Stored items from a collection
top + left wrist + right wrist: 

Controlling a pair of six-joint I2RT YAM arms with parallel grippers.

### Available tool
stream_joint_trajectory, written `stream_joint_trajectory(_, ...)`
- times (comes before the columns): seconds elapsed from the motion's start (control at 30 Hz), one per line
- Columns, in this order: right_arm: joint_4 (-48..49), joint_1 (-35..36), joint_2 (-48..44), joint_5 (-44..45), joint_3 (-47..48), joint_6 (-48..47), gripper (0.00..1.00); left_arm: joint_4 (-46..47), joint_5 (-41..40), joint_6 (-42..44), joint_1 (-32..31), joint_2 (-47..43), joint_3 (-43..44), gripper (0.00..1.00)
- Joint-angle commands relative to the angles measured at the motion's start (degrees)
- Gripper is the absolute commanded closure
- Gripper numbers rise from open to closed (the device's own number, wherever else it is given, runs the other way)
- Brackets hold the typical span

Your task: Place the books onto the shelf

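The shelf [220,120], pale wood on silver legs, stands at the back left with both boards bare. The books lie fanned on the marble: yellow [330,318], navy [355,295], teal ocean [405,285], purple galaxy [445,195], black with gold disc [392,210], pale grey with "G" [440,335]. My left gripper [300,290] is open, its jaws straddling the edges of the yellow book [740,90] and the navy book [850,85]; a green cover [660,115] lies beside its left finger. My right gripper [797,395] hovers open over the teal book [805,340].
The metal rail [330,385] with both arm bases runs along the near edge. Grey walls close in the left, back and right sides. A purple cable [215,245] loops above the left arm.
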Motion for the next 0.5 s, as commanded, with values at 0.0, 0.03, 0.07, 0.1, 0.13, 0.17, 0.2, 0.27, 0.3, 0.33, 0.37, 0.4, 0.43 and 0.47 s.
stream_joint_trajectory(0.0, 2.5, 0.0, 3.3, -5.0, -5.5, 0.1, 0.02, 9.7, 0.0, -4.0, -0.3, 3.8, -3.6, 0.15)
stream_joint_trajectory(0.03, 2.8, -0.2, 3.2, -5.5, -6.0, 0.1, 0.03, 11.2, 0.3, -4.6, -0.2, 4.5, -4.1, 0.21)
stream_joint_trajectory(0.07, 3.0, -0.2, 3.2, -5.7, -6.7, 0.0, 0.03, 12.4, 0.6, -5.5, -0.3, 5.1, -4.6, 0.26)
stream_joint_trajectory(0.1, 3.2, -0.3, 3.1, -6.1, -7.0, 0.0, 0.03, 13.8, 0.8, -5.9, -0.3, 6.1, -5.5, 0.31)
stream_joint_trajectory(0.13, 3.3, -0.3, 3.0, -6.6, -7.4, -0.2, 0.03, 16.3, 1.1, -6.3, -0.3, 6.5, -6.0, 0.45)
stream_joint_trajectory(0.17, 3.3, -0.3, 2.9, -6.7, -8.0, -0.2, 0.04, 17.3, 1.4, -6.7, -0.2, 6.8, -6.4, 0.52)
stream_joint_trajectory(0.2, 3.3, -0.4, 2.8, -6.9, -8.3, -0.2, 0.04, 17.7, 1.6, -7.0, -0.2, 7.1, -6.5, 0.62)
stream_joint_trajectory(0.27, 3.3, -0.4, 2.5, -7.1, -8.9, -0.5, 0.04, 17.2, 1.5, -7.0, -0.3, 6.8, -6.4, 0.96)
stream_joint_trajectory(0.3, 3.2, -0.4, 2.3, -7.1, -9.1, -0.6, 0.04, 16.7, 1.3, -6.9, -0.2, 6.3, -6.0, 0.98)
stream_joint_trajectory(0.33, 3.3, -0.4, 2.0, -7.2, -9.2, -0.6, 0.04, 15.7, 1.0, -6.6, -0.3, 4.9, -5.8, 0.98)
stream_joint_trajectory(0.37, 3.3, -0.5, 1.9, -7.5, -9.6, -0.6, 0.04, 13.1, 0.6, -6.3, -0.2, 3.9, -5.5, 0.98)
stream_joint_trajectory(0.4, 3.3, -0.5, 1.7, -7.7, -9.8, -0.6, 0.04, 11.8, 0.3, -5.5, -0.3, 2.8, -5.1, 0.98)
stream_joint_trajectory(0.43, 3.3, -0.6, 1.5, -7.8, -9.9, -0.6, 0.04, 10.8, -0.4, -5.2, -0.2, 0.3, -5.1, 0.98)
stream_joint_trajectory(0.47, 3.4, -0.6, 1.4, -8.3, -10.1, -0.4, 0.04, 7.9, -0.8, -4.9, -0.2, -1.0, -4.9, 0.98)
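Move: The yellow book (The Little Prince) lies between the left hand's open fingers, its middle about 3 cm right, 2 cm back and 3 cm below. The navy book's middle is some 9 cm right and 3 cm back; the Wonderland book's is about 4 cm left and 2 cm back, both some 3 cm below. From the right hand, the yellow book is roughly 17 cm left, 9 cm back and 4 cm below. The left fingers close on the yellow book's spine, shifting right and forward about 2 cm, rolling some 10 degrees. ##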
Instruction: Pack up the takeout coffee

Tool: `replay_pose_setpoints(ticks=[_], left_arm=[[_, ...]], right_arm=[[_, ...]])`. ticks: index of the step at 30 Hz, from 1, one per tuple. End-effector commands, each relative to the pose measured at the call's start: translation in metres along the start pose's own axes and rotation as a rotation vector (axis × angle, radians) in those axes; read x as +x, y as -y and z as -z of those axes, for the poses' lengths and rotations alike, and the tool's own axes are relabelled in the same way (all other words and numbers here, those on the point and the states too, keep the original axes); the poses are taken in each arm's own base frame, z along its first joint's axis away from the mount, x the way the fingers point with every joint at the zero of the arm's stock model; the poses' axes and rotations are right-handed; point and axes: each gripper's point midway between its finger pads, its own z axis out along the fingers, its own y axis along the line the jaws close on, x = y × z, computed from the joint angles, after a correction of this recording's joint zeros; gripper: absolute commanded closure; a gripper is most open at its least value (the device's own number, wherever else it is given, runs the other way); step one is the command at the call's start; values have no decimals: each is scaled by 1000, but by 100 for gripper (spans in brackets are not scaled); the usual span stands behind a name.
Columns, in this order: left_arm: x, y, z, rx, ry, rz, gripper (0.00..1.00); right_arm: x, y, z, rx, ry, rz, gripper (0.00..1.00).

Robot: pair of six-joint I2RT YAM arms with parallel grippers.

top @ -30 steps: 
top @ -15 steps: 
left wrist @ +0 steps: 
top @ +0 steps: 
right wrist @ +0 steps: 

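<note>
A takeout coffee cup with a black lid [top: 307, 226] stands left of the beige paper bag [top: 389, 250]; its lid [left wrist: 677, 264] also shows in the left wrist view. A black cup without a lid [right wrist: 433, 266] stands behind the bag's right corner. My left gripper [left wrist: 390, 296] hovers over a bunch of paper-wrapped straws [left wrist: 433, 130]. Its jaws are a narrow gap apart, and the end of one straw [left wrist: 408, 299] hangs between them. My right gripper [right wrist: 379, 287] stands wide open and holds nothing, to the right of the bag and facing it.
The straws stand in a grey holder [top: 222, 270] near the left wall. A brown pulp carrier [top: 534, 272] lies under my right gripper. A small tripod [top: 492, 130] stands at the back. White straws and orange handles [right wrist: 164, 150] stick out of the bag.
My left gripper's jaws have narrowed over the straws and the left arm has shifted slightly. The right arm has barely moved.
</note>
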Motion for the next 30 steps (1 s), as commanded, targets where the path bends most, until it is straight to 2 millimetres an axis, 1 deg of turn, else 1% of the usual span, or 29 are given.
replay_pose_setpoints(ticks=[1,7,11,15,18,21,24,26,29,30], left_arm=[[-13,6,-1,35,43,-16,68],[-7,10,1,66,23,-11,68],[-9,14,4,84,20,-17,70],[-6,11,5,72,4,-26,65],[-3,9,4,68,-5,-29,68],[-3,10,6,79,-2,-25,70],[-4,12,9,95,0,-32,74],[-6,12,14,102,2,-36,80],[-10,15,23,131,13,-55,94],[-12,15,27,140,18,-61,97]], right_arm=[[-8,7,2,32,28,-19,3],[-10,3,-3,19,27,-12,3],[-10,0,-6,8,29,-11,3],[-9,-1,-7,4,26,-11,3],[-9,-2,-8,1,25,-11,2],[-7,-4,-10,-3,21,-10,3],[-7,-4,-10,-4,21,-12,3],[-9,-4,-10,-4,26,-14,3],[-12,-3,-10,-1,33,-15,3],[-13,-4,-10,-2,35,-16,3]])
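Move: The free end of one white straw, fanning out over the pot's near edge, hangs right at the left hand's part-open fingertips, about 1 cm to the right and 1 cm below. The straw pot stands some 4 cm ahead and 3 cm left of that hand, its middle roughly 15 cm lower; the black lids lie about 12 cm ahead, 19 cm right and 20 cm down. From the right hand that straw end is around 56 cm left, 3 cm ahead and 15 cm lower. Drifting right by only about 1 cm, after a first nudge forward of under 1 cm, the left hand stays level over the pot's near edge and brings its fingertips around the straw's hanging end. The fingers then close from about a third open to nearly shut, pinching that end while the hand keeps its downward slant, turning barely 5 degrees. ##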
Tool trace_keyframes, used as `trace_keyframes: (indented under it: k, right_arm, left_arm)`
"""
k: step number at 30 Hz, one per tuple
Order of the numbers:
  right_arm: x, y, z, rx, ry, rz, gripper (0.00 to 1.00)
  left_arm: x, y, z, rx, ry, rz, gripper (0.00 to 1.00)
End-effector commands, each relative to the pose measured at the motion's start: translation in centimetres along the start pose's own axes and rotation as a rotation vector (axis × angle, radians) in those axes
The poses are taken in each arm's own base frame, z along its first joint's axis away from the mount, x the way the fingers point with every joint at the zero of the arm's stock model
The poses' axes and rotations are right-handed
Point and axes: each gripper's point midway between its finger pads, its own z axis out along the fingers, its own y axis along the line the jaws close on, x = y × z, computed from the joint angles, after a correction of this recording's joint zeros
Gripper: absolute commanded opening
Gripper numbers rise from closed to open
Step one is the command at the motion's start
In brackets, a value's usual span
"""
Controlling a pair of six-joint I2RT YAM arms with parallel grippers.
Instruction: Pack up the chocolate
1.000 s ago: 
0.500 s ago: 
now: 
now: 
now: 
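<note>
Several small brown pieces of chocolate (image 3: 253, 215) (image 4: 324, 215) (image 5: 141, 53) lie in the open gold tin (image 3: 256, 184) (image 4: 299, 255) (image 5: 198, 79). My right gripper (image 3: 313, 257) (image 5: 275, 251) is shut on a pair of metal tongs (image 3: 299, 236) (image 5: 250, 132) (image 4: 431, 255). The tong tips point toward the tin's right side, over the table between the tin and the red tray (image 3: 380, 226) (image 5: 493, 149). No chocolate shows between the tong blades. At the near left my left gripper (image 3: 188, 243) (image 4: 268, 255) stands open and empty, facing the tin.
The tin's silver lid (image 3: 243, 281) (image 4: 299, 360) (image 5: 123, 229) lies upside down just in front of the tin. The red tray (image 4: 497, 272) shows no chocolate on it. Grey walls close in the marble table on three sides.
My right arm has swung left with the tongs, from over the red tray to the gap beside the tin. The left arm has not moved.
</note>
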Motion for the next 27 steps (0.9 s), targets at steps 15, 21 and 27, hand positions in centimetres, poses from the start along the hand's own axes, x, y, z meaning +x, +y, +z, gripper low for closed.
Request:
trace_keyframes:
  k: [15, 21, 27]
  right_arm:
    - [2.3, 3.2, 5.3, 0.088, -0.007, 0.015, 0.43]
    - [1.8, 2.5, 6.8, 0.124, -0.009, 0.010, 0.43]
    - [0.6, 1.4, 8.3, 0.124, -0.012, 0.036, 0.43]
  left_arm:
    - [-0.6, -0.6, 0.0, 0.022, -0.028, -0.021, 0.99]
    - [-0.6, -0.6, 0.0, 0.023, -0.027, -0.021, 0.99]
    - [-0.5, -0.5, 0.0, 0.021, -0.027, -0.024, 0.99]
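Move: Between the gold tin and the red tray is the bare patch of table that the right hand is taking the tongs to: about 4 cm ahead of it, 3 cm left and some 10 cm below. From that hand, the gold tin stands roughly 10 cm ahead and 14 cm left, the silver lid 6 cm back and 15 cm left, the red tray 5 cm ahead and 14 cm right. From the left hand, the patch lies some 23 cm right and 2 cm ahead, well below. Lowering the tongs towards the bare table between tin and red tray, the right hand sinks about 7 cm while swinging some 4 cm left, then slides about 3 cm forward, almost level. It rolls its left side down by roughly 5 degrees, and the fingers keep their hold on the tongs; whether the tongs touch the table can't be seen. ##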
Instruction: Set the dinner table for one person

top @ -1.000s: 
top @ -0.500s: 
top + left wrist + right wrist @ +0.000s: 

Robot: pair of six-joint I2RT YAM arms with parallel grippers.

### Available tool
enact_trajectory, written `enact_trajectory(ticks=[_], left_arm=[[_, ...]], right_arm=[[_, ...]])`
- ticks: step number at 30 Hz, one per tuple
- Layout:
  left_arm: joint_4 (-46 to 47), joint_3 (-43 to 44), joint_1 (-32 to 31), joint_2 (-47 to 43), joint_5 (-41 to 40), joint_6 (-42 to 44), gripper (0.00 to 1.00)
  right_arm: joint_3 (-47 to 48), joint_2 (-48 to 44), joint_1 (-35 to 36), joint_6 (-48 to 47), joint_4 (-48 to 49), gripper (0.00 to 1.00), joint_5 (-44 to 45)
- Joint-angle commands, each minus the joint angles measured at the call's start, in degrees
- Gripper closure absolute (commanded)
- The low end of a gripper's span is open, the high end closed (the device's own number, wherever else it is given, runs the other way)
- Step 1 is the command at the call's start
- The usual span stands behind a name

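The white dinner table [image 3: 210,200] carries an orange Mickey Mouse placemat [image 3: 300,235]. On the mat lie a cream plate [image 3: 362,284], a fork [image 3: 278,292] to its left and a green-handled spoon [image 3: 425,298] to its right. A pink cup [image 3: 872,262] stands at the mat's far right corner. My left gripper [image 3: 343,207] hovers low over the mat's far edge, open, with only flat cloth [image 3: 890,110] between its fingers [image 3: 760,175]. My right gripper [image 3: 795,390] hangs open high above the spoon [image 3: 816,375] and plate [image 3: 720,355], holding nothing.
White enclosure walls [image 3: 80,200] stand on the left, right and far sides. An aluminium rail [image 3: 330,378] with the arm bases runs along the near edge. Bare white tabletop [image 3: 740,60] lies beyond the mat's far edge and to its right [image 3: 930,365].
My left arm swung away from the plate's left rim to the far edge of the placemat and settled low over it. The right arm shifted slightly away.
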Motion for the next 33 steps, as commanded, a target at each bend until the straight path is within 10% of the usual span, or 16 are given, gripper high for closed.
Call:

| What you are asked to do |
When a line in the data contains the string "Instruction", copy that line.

| Answer section |
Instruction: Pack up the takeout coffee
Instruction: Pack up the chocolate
Instruction: Set the dinner table for one person

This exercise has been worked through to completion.